Inácio Matsinhe a ponte Kultural entre Moçambique e Portugal

A figura de um cristo com a mão desprendida da cruz a verter o seu sangue sob as cabeças dos fiéis, trouxe o pintor moçambicano Inácio Matsinhe pela primeira vez a Portugal. Corria o ano de 1972 quando o artista trocou Maputo, então Lourenço Marques, por Lisboa.
Na capital do império a pintura carregada de simbolismo de Inácio Matsinhe depressa encontrou apoio junto daqueles que travavam a luta antifascista. O botequim da Graça, local de encontro de nomes como Natália Correia, Urbano Tavares Rodrigues, Mário Cesariny ou Raúl Rego, tornou-se um dos locais preferidos de Inácio Matsinhe.

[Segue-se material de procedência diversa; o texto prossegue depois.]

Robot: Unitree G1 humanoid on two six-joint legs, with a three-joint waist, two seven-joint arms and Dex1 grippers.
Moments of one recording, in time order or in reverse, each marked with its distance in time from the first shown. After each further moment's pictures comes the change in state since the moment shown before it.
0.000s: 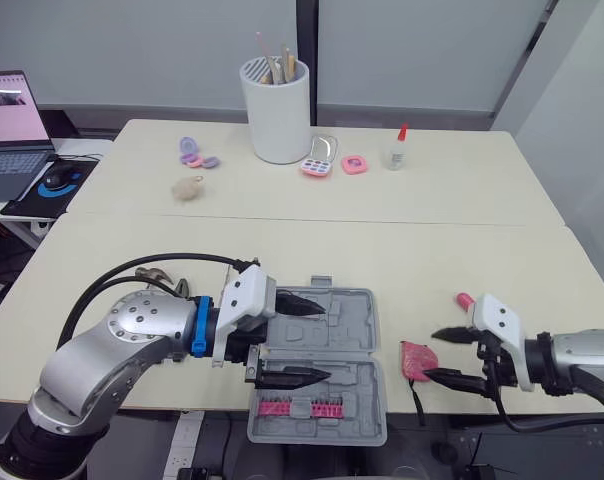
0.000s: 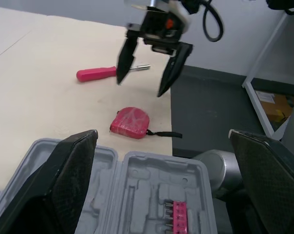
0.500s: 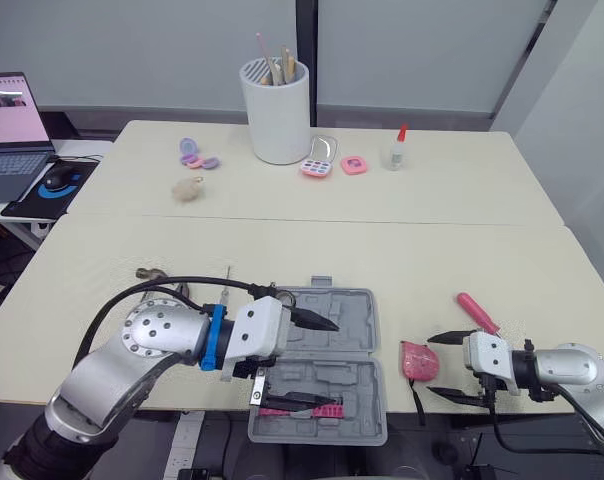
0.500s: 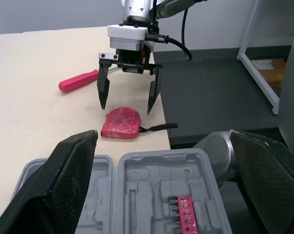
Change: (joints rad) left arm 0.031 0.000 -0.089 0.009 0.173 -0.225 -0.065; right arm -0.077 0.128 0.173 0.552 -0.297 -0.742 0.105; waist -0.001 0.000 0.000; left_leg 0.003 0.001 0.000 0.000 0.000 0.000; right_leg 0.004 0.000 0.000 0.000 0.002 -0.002
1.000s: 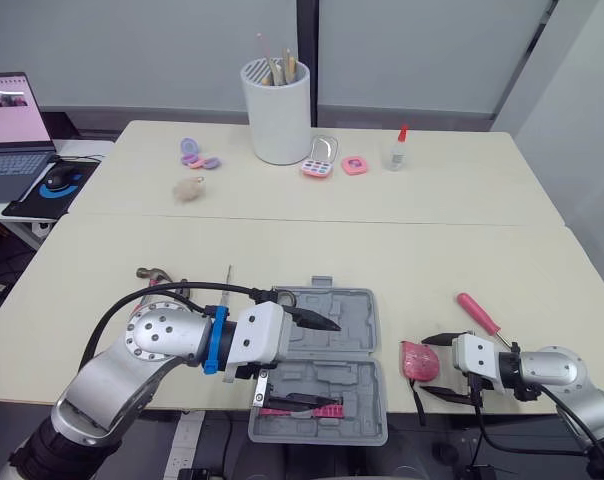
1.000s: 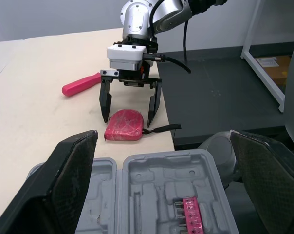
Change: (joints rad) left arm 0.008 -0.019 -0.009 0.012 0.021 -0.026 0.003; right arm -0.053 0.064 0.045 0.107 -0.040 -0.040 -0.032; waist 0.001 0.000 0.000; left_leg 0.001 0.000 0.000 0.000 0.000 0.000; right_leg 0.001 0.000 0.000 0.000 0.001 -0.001
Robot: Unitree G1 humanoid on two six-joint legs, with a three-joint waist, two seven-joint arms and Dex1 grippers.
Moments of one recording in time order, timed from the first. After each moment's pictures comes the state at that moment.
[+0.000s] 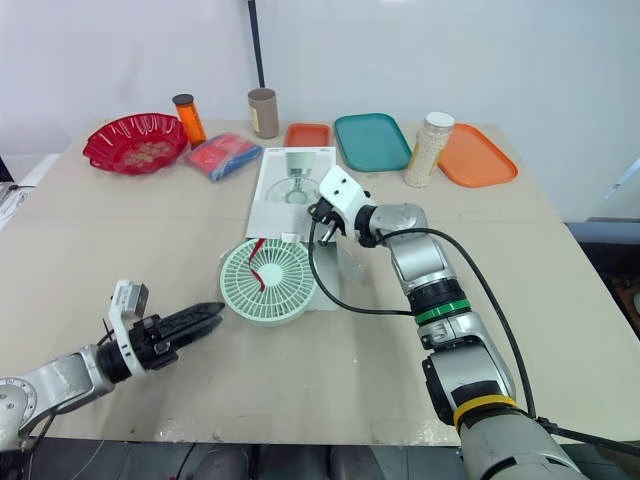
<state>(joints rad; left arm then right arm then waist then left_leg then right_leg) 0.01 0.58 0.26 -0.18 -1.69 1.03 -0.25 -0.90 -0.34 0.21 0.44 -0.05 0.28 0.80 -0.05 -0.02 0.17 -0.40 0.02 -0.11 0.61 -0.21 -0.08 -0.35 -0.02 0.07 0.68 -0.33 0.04</state>
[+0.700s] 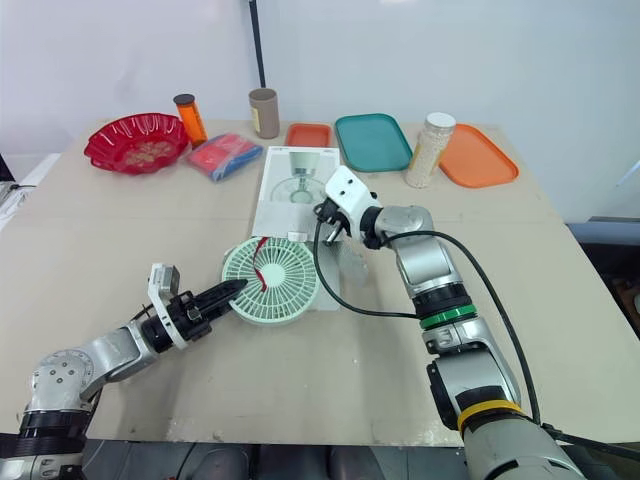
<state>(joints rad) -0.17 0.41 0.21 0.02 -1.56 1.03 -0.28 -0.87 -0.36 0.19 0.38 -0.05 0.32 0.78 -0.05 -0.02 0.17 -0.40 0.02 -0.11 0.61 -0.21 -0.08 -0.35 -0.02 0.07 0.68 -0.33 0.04</state>
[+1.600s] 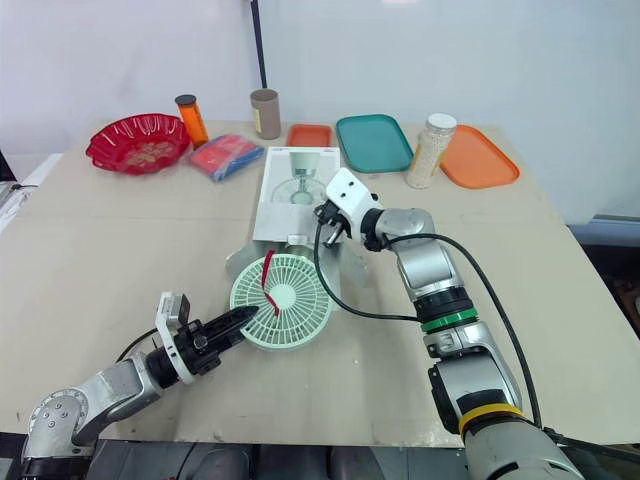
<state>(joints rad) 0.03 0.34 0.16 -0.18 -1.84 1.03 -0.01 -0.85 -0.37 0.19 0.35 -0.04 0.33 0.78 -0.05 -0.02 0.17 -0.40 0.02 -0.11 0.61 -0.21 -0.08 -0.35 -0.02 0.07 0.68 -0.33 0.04</state>
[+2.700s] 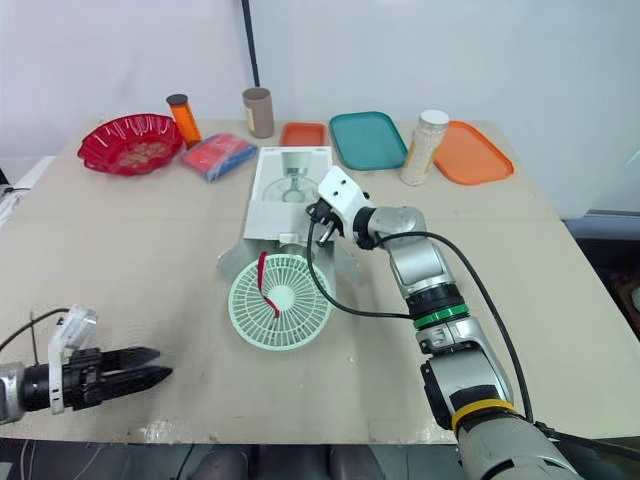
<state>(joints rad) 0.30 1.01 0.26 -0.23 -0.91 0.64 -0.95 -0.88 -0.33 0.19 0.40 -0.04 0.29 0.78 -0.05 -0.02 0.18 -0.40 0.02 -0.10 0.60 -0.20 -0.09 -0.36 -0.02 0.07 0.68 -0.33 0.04</state>
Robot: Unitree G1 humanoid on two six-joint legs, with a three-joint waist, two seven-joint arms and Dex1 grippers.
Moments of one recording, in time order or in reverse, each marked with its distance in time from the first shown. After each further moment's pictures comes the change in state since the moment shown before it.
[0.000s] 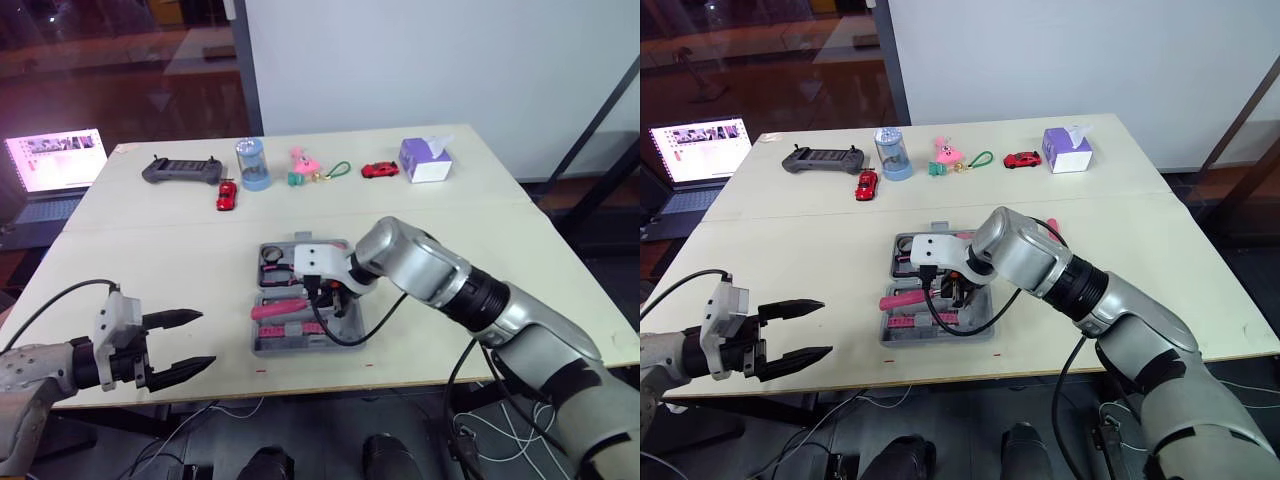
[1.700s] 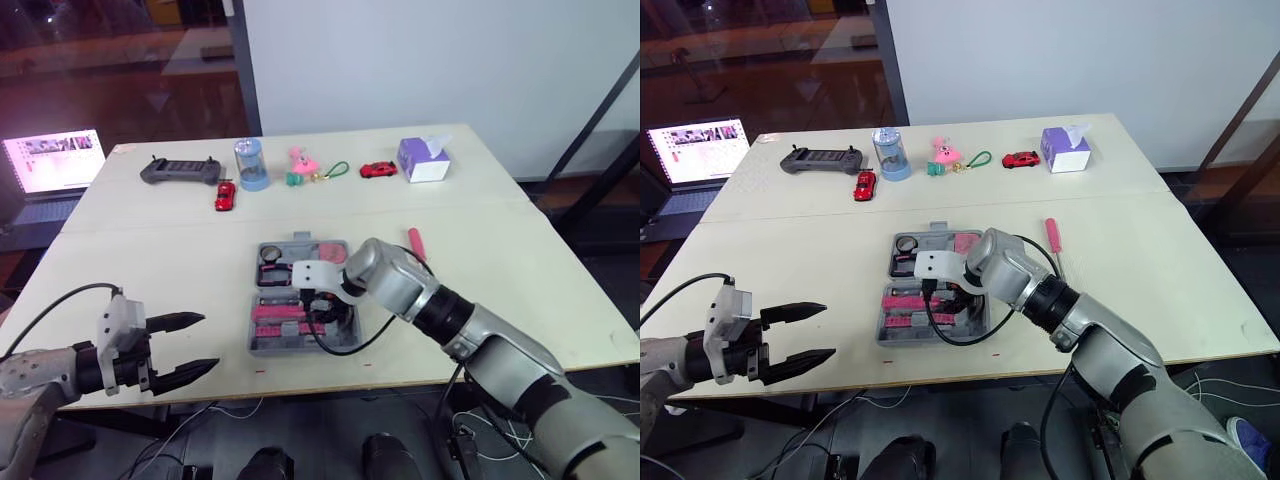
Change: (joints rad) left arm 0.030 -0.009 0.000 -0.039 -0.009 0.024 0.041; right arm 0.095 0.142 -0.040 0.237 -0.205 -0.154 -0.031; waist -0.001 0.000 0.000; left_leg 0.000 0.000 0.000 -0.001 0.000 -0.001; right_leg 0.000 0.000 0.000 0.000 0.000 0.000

Foi aqui que o pintor encontrou o apoio e o carinho que o levaram a prosseguir a carreira iniciada em Moçambique.
"Saí de Maputo com 27 anos, depois de terminado o serviço militar. Inicialmente, o objectivo da minha vinda para Portugal era o de poder continuar a aprender as técnicas, em pintura e cerâmica", relembra Inácio Matsinhe.
A paixão pelas artes plásticas nasceu com ele. Ainda miúdo lembra-se de ir buscar barro à fábrica de cerâmica localizada a poucos metros de sua casa. Daí nasceram as primeiras peças do artista. Aos 16 anos decidiu-se pelo ingresso na Escola de Artes Decorativas de Maputo, onde aprendeu as técnicas base da pintura.
Em Lisboa a pintura de Inácio tornou-se incomodativa, revelando uma das facetas mais característica do pintor, a de "activista". Apesar dos 13 mil km que o separam de Moçambique, é à sua terra e à sua cultura que o artista vai buscar a inspiração. Nas telas os problemas sociais vividos pelos moçambicanos ganham expressão e protagonismo. "A minha pintura na altura era intragável. Retratava os problemas sociais. Contudo, ao mesmo tempo, não podia dar a entender essa realidade". Mas os amigos do pintor não perdoavam e nas críticas que, por exemplo, Urbano Tavares Rodrigues publicava expunha a nu a alma escondida do pintor. Esta consciência política não nasceu em Portugal, já a trazia de Moçambique, onde, em 1966, aderiu ao Movimento Anti-Racial e dos Direitos Humanos, uma organização de defesa dos direitos cívicos com sede em Londres. Uma ligação que o regime colonial e fascista, que então vigorava, não via com bons olhos.
O 25 de Abril de 1974 apanhou-o em Lisboa, onde já estava radicado. "Com a independência voltei por um breve período a Moçambique, depois foi-me atribuída uma bolsa de estudos para aprofundar os meus conhecimentos em cerâmica e fui para o Egipto, Inglaterra e Itália. Portugal tornou-se na minha base e, a uma dada altura, achei que devia permanecer cá e esqueci o caminho para o aeroporto", relembra Inácio.
Apesar das suas muitas andanças, as suas raízes culturais e a sua ligação a Moçambique continuam a ser a sua maior fonte de inspiração. Em meados da década de 90 decidiu voltar ao país, onde colaborou na campanha a favor do desarmamento da população. "A campanha era de troca de armas por enxadas, mas eu achei que se podiam transformar aquelas armas em algo útil. E das armas fiz esculturas". A exposição percorreu vários países e ajudou a sensibilizar a opinião pública internacional para a necessidade de ajudar um país saído da guerra a dar os primeiros passos na democracia.
No regresso a Portugal foi convidado a integrar a lista do PS, por Lisboa, nas eleições autárquicas de 1997. Uma experiência que ainda hoje lhe traz más recordações. Inácio Matsinhe queixa-se de ter sido usado e abandonado depois de ter cumprido os objectivos desse convite: atrair os votos da comunidade africana.
Deste episódio salva-se o espaço que lhe serviu de quartel general durante a campanha. "Era um espaço dirigido aos africanos e lutei para que assim permanece-se".
Foi assim que nasceu Moçambique Kultural, um ponto de encontro para a cultura moçambicana, com exposições e ateliers de formação. Foi e é também aqui que o pintor expõe parte da sua obra. Inácio Matsinhe vai inaugurar em breve um espaço semelhante a este em Maputo. Entre os dois locais, o artista pretende criar uma ponte cultural entre Moçambique e Portugal que sirva para divulgar o trabalho de jovens artistas moçambicanos e fomentar o intercâmbio entre os dois países.